In Onze vrienden, de vijandJames Boyce herinnert zich: ‘Verscholen van de oorlog in een rustige hoek van Frankrijk, beschut door bomen en bedekt met vorst, steken dikke twijgen, samengebonden om kleine kruisbeelden te vormen, uit de donzige sneeuw. Onder elk kruis rust een versleten helm.
“Een oude boom, gebouwd met een dik lichaam, staat boven het kleine kerkhof, zijn lange takken waken over de kleine bultjes in de sneeuw. In de kofferbak zijn met de bajonet van een geweer woorden gekerfd:
“De dood verenigt ons allemaal, en we staan allemaal aan dezelfde kant.”
Ze noemden het ‘de oorlog om alle oorlogen te beëindigen’. Pauzeer voor een sardonisch gelach, snel vooruit naar vandaag. Opnieuw rennen politici en anderen rond en slaan woest op de oorlogstrommels, waarbij ze toegeven aan onze angsten en lagere instincten. Hoewel er eigenlijk maar heel weinig verschillen onder ons zijn, zullen er uiteindelijk altijd mensen zijn die proberen die kleine verschillen in monsters te veranderen. Laat dat niet gebeuren.
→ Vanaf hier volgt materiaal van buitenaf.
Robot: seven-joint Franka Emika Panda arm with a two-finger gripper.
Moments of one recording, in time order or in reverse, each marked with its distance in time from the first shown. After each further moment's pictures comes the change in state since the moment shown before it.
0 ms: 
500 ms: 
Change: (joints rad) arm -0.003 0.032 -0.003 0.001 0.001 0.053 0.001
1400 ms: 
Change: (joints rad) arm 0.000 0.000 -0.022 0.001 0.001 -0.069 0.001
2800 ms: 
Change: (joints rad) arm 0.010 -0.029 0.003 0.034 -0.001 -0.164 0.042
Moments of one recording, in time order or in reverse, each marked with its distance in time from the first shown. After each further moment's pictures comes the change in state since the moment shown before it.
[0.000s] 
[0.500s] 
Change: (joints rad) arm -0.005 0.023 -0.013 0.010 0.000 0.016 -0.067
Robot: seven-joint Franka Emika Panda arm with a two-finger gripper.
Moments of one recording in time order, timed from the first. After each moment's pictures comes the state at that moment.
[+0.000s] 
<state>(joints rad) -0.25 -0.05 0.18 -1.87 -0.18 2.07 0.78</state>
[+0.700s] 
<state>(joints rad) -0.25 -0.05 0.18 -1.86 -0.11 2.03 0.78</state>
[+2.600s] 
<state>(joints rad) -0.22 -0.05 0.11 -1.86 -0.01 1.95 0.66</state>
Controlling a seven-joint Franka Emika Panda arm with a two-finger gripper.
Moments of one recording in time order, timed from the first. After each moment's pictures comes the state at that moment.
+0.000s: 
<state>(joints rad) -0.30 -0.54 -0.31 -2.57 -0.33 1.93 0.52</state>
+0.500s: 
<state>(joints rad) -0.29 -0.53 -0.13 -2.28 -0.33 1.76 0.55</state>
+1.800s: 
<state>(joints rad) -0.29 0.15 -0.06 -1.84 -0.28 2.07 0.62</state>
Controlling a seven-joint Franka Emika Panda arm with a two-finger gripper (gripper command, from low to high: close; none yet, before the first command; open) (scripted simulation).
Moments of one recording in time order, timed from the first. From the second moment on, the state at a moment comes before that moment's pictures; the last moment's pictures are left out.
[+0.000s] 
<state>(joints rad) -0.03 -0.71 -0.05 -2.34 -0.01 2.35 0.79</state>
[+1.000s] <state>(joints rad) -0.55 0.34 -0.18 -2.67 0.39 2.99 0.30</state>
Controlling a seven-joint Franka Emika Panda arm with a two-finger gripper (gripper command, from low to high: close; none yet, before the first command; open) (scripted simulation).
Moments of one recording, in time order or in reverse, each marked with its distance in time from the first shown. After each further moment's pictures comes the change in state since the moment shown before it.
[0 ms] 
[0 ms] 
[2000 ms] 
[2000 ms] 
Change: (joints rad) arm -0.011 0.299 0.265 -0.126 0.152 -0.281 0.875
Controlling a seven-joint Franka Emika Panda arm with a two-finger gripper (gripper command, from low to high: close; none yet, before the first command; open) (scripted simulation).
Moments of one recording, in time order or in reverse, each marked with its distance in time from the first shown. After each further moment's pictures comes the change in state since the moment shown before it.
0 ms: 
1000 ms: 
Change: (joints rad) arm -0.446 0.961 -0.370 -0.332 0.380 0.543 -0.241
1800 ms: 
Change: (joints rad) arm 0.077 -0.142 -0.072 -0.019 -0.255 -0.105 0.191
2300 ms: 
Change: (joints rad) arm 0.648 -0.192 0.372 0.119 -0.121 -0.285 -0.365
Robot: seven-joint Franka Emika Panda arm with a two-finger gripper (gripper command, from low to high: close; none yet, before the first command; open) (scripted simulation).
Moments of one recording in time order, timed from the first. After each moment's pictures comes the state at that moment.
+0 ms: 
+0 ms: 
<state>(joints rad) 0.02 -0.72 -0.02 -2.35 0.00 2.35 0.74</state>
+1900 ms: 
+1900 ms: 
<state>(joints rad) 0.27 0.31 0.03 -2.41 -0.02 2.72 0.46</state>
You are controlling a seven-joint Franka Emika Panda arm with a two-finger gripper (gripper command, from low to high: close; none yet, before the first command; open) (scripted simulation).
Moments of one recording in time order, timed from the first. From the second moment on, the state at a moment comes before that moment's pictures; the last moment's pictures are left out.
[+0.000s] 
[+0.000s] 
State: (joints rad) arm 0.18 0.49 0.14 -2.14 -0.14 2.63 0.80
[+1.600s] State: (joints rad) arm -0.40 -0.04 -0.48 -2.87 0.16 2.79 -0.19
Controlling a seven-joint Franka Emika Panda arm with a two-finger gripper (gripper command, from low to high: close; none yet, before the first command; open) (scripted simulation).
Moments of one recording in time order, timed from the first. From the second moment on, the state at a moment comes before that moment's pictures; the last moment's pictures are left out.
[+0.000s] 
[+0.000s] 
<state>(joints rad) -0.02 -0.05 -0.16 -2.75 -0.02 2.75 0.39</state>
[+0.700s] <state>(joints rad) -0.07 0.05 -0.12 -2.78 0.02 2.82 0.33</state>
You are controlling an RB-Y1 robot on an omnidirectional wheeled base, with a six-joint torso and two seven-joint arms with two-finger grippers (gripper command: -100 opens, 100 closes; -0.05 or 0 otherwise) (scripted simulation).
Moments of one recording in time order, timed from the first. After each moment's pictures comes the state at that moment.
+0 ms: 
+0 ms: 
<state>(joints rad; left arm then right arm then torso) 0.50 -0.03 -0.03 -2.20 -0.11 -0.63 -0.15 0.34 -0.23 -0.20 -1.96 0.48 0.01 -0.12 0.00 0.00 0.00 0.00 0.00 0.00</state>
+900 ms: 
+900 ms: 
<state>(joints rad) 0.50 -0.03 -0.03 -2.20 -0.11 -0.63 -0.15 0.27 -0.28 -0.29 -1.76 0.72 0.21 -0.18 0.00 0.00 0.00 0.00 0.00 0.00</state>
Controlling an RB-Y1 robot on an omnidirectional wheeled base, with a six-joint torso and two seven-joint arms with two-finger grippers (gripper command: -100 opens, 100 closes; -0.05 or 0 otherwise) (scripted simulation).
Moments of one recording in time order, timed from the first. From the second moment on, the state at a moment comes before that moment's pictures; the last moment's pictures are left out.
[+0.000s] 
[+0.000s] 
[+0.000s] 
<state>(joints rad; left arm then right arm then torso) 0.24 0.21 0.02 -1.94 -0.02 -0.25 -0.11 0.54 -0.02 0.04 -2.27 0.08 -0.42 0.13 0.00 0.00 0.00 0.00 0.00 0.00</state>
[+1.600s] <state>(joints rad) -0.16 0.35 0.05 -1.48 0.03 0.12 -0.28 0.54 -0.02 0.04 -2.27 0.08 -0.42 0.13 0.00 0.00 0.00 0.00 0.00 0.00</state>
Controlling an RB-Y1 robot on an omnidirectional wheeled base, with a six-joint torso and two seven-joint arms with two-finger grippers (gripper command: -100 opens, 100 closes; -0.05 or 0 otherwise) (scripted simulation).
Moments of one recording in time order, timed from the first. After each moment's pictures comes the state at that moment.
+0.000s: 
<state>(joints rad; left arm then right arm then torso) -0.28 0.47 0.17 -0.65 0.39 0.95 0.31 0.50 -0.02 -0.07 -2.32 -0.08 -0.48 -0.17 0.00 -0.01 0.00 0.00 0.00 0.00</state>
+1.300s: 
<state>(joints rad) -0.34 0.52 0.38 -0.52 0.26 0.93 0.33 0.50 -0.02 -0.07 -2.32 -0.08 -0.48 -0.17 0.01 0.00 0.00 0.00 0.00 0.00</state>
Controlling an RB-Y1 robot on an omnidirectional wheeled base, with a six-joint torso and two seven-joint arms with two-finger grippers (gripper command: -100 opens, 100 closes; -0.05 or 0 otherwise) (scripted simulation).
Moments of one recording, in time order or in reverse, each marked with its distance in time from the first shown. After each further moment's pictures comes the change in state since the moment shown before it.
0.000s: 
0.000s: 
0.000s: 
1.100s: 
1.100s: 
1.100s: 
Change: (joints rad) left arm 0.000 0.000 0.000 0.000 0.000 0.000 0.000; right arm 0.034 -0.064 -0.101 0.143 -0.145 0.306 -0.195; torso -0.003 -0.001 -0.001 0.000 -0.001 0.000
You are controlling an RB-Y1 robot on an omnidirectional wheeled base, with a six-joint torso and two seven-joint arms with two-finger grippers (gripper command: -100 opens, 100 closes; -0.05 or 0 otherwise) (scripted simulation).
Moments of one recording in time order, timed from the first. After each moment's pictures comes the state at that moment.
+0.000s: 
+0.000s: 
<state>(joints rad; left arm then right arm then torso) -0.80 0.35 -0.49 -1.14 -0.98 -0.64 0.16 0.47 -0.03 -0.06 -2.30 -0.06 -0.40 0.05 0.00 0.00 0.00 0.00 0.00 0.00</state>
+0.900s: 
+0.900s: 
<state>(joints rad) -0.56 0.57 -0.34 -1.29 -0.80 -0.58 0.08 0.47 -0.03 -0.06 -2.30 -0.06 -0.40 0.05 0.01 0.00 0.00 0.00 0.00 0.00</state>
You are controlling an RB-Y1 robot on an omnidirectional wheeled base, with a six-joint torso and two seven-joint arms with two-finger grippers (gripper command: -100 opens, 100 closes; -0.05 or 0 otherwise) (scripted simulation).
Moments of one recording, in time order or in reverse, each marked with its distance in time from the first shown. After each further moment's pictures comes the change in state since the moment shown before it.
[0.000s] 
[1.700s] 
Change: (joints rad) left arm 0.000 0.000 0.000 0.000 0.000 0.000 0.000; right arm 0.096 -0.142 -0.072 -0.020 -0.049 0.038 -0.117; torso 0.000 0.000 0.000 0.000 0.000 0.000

We rusten allemaal aan dezelfde kant. Tot volgend jaar.
Michael Winship is de Emmy Award-winnende senior schrijver van Moyers & Company en BillMoyers.com, en een voormalig senior writing fellow bij de beleids- en belangenbehartigingsgroep Demos. Volg hem op Twitter op @MichaelWinship. [Dit verhaal verscheen voor het eerst op http://billmoyers.com/story/the-christmas-day-that-peace-broke-out/]
En 1 man KAN vandaag EN permanent een einde maken aan de hit DUMB US:
https://www.youtube.com/watch?v=AUV69LZbCNQ
Gelukkig voor de mensheid is het moeilijk om het gezond verstand volledig uit te roeien.
Helaas zijn het slechts ‘korte momenten’ die een onderbreking van de verschrikkingen van de oorlog in de weg staan. Ik herinnerde me dat ik tijdens het Ardennenoffensief had gelezen over een kleinschalige wapenstilstand in de Tweede Wereldoorlog, en vond deze na een zoektocht.
http://www.wjpbr.com/xmasmira.html
Eerder vandaag zag ik er op de Sic Semper Tyrannis-locatie nog een, en deze kleine breuk in de moord vond plaats in Vietnam!